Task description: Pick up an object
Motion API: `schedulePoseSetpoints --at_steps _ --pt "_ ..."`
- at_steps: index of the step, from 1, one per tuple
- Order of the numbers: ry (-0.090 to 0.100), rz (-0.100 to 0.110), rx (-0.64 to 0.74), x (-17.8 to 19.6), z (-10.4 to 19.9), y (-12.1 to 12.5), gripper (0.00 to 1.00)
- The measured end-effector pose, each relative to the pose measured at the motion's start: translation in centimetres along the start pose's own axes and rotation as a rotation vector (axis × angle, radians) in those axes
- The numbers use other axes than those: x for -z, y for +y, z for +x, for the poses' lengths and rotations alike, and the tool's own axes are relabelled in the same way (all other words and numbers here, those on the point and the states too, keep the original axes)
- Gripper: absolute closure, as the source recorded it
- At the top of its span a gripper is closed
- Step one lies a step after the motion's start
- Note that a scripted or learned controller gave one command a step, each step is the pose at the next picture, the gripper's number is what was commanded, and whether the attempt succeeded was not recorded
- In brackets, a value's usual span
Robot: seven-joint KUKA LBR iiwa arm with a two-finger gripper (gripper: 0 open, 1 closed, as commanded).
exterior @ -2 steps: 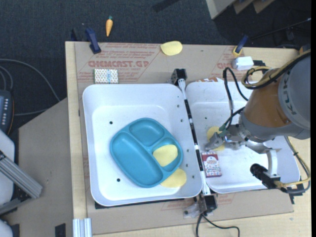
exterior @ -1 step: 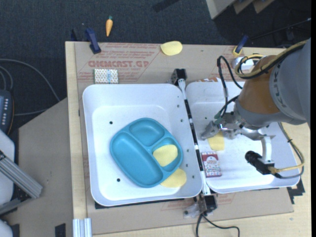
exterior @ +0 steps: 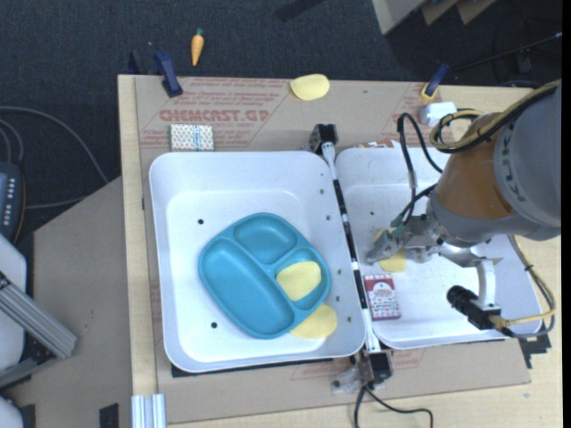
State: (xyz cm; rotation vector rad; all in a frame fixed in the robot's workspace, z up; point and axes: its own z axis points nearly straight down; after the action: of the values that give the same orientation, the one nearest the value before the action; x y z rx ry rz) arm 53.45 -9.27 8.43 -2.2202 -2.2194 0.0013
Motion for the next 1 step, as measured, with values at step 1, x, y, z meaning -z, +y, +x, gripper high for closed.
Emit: schedulePoseSetpoints --at_steps 1 --pt "0.000 -0.002 0.000 0.99 0.02 0.04 1.00"
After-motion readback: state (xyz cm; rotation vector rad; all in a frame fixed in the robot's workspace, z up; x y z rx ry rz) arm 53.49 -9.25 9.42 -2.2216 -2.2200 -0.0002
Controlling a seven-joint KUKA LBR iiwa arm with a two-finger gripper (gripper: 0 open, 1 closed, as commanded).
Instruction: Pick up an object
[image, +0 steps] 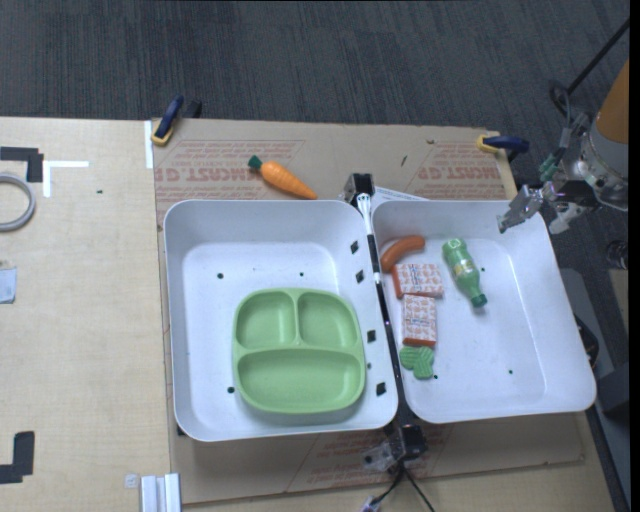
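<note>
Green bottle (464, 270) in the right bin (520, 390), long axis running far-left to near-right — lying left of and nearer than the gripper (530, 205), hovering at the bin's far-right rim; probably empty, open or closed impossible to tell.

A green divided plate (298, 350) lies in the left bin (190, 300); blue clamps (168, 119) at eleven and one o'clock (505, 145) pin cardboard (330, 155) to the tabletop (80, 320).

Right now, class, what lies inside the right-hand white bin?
Inside the right bin: a sausage, green bottle, two printed packets and a green piece. Anything beneath them is covered.
</note>
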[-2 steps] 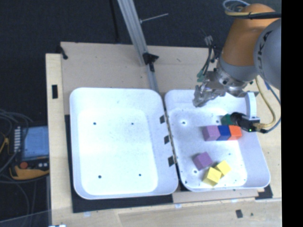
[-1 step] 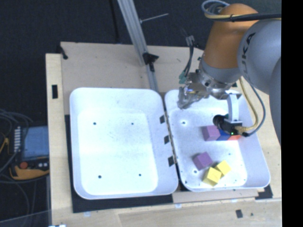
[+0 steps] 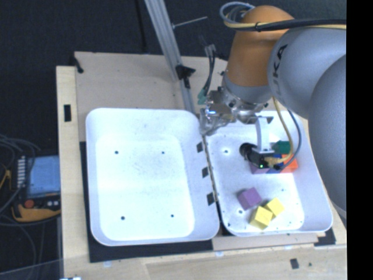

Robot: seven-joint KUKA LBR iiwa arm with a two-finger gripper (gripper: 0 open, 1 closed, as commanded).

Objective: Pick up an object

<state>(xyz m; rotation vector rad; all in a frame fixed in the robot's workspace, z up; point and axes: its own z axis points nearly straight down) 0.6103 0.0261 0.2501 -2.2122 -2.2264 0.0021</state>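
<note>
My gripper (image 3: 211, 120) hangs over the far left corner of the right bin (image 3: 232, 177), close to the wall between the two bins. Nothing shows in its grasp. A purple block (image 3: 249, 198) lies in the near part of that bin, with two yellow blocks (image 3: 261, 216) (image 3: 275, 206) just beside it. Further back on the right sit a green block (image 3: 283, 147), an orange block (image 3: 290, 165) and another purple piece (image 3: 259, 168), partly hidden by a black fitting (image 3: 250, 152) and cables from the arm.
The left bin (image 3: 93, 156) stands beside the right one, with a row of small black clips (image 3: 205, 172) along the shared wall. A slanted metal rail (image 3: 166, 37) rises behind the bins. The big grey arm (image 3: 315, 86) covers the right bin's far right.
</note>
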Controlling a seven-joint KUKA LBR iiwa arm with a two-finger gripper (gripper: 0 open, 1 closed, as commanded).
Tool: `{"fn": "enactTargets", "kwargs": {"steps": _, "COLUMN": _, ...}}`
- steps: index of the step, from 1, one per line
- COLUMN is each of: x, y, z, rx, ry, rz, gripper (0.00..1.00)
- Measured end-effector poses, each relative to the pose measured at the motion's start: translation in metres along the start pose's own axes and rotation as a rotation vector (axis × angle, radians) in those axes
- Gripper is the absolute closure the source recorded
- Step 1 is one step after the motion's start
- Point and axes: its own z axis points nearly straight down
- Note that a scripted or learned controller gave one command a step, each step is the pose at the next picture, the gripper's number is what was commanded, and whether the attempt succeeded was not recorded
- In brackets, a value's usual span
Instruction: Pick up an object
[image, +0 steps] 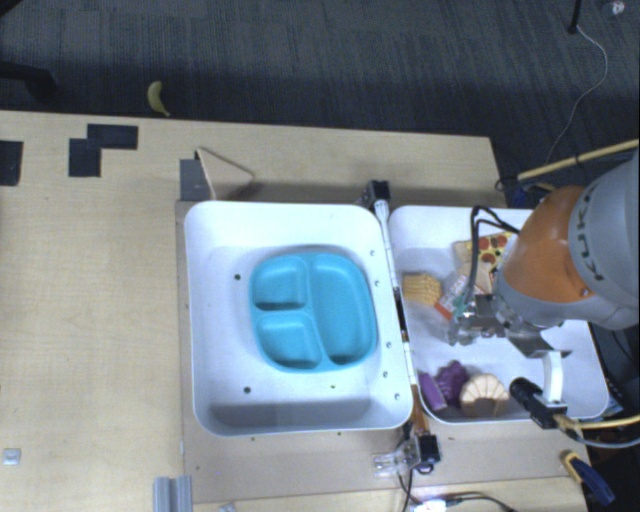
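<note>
A: What lies around the work area?

B: 2 shallow white bins sit side by side on the pale wooden bench (90, 330). The left white bin (215, 300) holds a turquoise plastic tray with 3 compartments (312, 310), flat in the middle of its floor. The right white bin (415, 235) holds the loose things: a tan waffle-textured piece (421, 289) near its left wall, a purple bunch-of-grapes toy (445, 384) and a beige scalloped shell-shaped toy (484, 395) just beside it along the near wall, and a flat yellow-and-red printed card or packet (487, 250) toward the far side.

A: Anything in the way?

B: The grey arm with its orange band (545, 255) reaches in from the right and covers much of the right bin, partly hiding the printed piece. A black cable (490, 213) loops over the bin's far rim.

A: And the gripper?

B: The gripper (462, 322) points down over the middle of the right bin. It is small and blurred, so I cannot tell how it is set or whether anything is in it; at best something pale and clear may sit just above it.

A: Where are the objects relative to it?

B: The waffle piece is near, toward the left. The grapes and shell lie toward the near wall, apart from the gripper.
</note>
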Motion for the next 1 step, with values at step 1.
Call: {"fn": "enactTargets", "kwargs": {"steps": 1, "x": -0.0556, "y": 0.0211, "z": -0.0102, "rx": 0.011, "ry": 0.000, "rz": 0.003, "gripper": 1.00}}
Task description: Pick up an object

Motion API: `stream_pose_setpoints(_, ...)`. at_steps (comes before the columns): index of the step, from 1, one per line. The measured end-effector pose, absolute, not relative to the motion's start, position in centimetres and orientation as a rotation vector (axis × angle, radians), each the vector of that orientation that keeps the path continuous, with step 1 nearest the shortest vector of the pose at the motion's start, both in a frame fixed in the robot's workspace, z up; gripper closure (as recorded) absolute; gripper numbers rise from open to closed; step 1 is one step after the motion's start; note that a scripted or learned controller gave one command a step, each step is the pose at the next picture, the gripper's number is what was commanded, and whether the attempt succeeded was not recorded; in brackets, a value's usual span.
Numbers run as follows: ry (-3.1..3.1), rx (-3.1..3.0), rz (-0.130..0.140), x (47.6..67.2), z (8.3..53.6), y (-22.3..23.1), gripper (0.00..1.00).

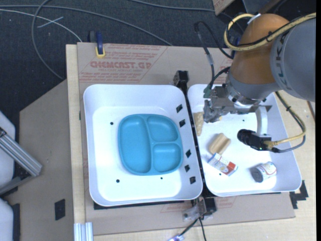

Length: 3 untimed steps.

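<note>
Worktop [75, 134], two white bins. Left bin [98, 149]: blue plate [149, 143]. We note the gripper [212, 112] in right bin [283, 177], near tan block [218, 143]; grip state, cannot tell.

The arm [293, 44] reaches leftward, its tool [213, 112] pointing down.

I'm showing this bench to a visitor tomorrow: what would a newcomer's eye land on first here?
The blue divided plate stands out most, lying in the middle of the left bin. Then the grey and orange arm, reaching in from the right, with its gripper over the right bin's far left part. Nearer the front lie a tan block, a red and white pack and a grey-white lump.
</note>
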<state>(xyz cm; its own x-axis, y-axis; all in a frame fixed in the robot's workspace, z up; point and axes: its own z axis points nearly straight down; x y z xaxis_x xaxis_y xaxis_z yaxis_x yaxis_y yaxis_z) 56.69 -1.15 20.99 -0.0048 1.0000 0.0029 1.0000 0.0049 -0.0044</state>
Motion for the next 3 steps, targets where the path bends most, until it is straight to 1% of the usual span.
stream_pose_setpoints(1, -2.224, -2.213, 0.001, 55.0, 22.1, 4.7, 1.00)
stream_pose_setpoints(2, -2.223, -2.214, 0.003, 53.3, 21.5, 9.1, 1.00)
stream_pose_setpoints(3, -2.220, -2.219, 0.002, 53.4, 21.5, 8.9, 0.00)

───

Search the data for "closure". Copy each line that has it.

- Gripper: absolute closure, as the source recorded it
- Gripper is the absolute closure the source recorded
Motion API: `stream_pose_setpoints(_, ...)`. at_steps (comes before the columns): index of the step, from 1, one per line. The measured end-effector pose, absolute, not relative to the motion's start, position in centimetres and orientation as a rotation vector (axis × angle, radians), each the vector of that orientation that keeps the path continuous, with step 1 nearest the shortest vector of the pose at the motion's start, both in a frame fixed in the robot's workspace, z up; gripper closure (as recorded) absolute; gripper numbers rise from open to closed; step 1 is one step after the motion's start; note that a scripted or learned controller gave one command a step, each step is the pose at the next picture, the gripper's number is what was commanded, and whether the attempt succeeded was not recorded; in brackets, a value's usual span.

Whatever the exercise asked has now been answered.